• [Task to carry out]
From the first entry to the last, repeat them all exactly.

• [Data for this task]
..........

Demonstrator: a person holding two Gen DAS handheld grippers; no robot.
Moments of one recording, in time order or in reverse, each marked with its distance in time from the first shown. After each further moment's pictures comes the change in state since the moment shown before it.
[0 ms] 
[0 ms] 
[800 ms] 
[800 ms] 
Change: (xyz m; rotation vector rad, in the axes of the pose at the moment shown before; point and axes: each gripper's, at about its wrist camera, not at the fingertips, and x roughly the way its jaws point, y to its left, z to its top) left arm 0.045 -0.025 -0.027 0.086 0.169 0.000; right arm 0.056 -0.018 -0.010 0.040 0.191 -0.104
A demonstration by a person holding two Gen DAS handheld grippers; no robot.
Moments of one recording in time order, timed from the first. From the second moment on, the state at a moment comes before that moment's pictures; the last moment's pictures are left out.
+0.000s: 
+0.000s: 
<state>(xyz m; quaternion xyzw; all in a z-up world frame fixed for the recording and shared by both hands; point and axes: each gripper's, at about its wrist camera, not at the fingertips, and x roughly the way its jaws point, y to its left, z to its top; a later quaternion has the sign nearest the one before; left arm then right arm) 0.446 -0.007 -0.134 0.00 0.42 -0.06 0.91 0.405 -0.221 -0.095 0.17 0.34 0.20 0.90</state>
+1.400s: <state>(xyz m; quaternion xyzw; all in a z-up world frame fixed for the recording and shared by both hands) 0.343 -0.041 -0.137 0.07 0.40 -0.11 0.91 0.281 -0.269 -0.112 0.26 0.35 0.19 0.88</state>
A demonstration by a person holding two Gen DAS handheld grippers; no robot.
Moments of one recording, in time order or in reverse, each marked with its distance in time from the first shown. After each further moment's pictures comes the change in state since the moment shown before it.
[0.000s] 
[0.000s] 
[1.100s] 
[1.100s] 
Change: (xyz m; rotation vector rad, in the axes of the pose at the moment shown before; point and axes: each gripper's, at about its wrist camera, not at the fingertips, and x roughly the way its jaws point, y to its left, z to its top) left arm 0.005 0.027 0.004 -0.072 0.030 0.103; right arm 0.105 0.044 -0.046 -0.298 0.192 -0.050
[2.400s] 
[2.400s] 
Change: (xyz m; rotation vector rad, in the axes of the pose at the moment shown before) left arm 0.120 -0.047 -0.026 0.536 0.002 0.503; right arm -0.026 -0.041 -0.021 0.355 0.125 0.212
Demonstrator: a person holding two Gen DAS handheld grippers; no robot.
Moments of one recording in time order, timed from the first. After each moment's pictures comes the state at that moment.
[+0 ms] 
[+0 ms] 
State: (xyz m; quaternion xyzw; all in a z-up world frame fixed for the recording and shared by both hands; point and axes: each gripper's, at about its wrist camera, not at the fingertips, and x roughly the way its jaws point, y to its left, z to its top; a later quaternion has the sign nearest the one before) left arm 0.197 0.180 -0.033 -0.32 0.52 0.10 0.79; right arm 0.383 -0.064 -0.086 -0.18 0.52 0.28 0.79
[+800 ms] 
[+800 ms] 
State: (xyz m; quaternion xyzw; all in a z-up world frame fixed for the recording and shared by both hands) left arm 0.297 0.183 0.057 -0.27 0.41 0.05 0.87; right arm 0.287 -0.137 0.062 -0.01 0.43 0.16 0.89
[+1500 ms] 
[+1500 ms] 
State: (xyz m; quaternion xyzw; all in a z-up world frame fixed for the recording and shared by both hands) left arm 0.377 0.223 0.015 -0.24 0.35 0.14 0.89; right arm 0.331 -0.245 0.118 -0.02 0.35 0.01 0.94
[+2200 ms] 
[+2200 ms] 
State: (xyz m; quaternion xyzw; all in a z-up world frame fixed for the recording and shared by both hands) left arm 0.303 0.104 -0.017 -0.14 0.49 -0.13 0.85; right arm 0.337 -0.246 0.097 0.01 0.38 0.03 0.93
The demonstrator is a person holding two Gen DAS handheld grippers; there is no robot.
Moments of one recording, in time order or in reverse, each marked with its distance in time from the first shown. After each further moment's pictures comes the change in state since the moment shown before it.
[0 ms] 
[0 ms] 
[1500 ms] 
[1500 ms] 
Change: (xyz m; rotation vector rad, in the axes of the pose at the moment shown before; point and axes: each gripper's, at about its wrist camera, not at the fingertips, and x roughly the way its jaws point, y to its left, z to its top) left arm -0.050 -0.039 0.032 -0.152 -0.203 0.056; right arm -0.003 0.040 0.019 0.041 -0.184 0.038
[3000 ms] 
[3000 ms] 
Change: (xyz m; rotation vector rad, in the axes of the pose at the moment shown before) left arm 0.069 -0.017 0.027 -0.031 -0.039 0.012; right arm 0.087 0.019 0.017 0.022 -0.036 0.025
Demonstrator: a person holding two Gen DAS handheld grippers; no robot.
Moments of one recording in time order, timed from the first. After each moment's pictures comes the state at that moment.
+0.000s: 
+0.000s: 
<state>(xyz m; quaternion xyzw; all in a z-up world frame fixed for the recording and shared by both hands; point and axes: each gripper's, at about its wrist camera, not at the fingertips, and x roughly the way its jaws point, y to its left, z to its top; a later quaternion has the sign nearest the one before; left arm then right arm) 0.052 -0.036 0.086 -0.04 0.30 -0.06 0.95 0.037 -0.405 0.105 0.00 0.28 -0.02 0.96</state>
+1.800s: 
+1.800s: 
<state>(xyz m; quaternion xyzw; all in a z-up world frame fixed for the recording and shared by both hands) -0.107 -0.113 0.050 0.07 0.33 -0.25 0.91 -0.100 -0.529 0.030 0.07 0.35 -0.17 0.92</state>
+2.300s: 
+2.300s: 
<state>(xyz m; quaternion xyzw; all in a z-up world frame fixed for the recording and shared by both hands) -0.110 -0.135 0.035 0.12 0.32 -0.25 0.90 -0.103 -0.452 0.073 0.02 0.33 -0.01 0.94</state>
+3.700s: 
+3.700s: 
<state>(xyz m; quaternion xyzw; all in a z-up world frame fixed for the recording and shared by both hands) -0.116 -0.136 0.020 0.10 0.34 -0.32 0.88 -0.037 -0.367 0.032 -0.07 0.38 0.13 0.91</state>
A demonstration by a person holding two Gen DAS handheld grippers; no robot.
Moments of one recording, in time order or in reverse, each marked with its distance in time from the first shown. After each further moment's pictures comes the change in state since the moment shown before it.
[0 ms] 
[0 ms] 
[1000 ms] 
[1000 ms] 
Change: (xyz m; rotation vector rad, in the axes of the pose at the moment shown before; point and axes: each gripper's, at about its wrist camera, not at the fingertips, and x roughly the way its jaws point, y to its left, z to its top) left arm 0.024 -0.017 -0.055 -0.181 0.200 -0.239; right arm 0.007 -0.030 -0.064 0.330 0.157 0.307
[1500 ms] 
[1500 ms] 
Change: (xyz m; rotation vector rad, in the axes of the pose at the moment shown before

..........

• [Exercise response]
Demonstrator: a person holding two Gen DAS handheld grippers; no robot.
Moments of one recording, in time order or in reverse, each marked with its distance in time from the first shown. After each further moment's pictures comes the change in state since the moment shown before it.
[0 ms] 
[0 ms] 
[800 ms] 
[800 ms] 
Change: (xyz m; rotation vector rad, in the axes of the pose at the moment shown before; point and axes: each gripper's, at about its wrist camera, not at the fingertips, and x roughly the way its jaws point, y to its left, z to its top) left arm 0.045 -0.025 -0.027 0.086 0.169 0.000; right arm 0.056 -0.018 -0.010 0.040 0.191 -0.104
A demonstration by a person holding two Gen DAS handheld grippers; no robot.
Moments of one recording in time order, timed from the first. From the second moment on, the state at a moment comes before that moment's pictures; the last moment's pictures are left out.
+0.000s: 
+0.000s: 
<state>(xyz m; quaternion xyzw; all in a z-up world frame fixed for the recording and shared by both hands; point and axes: each gripper's, at about its wrist camera, not at the fingertips, and x roughly the way its jaws point, y to its left, z to its top; a later quaternion has the sign nearest the one before; left arm then right arm) 0.446 -0.007 -0.134 0.00 0.42 -0.06 0.91 0.405 -0.221 -0.095 0.17 0.34 0.20 0.90</state>
+1.400s: <state>(xyz m; quaternion xyzw; all in a z-up world frame fixed for the recording and shared by both hands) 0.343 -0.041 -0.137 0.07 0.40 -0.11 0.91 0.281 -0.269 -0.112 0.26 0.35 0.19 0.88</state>
A demonstration by a person holding two Gen DAS handheld grippers; no robot.
Moments of one recording, in time order or in reverse, each marked with its distance in time from the first shown. After each further moment's pictures comes the change in state since the moment shown before it.
[0.000s] 
[0.000s] 
[1.100s] 
[1.100s] 
Change: (xyz m; rotation vector rad, in the axes of the pose at the moment shown before; point and axes: each gripper's, at about its wrist camera, not at the fingertips, and x roughly the way its jaws point, y to its left, z to its top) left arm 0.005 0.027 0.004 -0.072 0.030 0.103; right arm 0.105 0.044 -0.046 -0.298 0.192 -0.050
[2.400s] 
[2.400s] 
Change: (xyz m; rotation vector rad, in the axes of the pose at the moment shown before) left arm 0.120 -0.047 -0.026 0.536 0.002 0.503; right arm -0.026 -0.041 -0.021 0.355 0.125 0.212
Demonstrator: a person holding two Gen DAS handheld grippers; no robot.
Moments of one recording in time order, timed from the first. After each moment's pictures comes the state at that moment.
[+0 ms] 
[+0 ms] 
State: (xyz m; quaternion xyzw; all in a z-up world frame fixed for the recording and shared by both hands; point and axes: each gripper's, at about its wrist camera, not at the fingertips, and x roughly the way its jaws point, y to its left, z to its top; a later quaternion has the sign nearest the one before) left arm 0.197 0.180 -0.033 -0.32 0.52 0.10 0.79; right arm 0.383 -0.064 -0.086 -0.18 0.52 0.28 0.79
[+800 ms] 
[+800 ms] 
State: (xyz m; quaternion xyzw; all in a z-up world frame fixed for the recording and shared by both hands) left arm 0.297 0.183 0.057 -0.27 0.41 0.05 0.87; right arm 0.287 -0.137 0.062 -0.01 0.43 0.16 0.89
[+1500 ms] 
[+1500 ms] 
State: (xyz m; quaternion xyzw; all in a z-up world frame fixed for the recording and shared by both hands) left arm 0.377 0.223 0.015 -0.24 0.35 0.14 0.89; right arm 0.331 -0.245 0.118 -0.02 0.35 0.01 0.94
[+2200 ms] 
[+2200 ms] 
State: (xyz m; quaternion xyzw; all in a z-up world frame fixed for the recording and shared by both hands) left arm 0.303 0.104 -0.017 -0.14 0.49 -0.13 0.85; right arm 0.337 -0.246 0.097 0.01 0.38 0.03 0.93
The demonstrator is a person holding two Gen DAS handheld grippers; there is no robot.
Moments of one recording, in time order or in reverse, each marked with its distance in time from the first shown. After each further moment's pictures comes the change in state since the moment shown before it.
[0 ms] 
[0 ms] 
[1500 ms] 
[1500 ms] 
Change: (xyz m; rotation vector rad, in the axes of the pose at the moment shown before; point and axes: each gripper's, at about its wrist camera, not at the fingertips, and x roughly the way its jaws point, y to its left, z to its top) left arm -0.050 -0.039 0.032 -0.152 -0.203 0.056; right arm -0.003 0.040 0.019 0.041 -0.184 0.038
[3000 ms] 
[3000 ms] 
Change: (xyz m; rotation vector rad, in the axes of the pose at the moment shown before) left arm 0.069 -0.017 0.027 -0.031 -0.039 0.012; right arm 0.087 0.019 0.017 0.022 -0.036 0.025
Demonstrator: a person holding two Gen DAS handheld grippers; no robot.
Moments of one recording in time order, timed from the first. After each moment's pictures comes the state at that moment.
+0.000s: 
+0.000s: 
<state>(xyz m; quaternion xyzw; all in a z-up world frame fixed for the recording and shared by both hands; point and axes: each gripper's, at about its wrist camera, not at the fingertips, and x roughly the way its jaws point, y to its left, z to its top; a later quaternion has the sign nearest the one before; left arm then right arm) 0.052 -0.036 0.086 -0.04 0.30 -0.06 0.95 0.037 -0.405 0.105 0.00 0.28 -0.02 0.96</state>
+1.800s: 
+1.800s: 
<state>(xyz m; quaternion xyzw; all in a z-up world frame fixed for the recording and shared by both hands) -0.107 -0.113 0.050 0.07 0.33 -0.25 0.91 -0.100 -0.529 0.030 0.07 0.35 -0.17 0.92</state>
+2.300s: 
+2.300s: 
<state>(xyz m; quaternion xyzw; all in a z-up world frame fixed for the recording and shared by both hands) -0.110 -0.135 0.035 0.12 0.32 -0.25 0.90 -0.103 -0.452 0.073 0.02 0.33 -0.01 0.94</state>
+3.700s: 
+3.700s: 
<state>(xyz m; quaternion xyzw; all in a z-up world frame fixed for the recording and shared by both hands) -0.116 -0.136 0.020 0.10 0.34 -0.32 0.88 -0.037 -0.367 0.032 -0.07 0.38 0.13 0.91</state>
A demonstration by a person holding two Gen DAS handheld grippers; no robot.
Moments of one recording, in time order or in reverse, each marked with its distance in time from the first shown. After each further moment's pictures comes the change in state since the moment shown before it.
[0 ms] 
[0 ms] 
[1000 ms] 
[1000 ms] 
Change: (xyz m; rotation vector rad, in the axes of the pose at the moment shown before; point and axes: each gripper's, at about its wrist camera, not at the fingertips, and x roughly the way its jaws point, y to its left, z to its top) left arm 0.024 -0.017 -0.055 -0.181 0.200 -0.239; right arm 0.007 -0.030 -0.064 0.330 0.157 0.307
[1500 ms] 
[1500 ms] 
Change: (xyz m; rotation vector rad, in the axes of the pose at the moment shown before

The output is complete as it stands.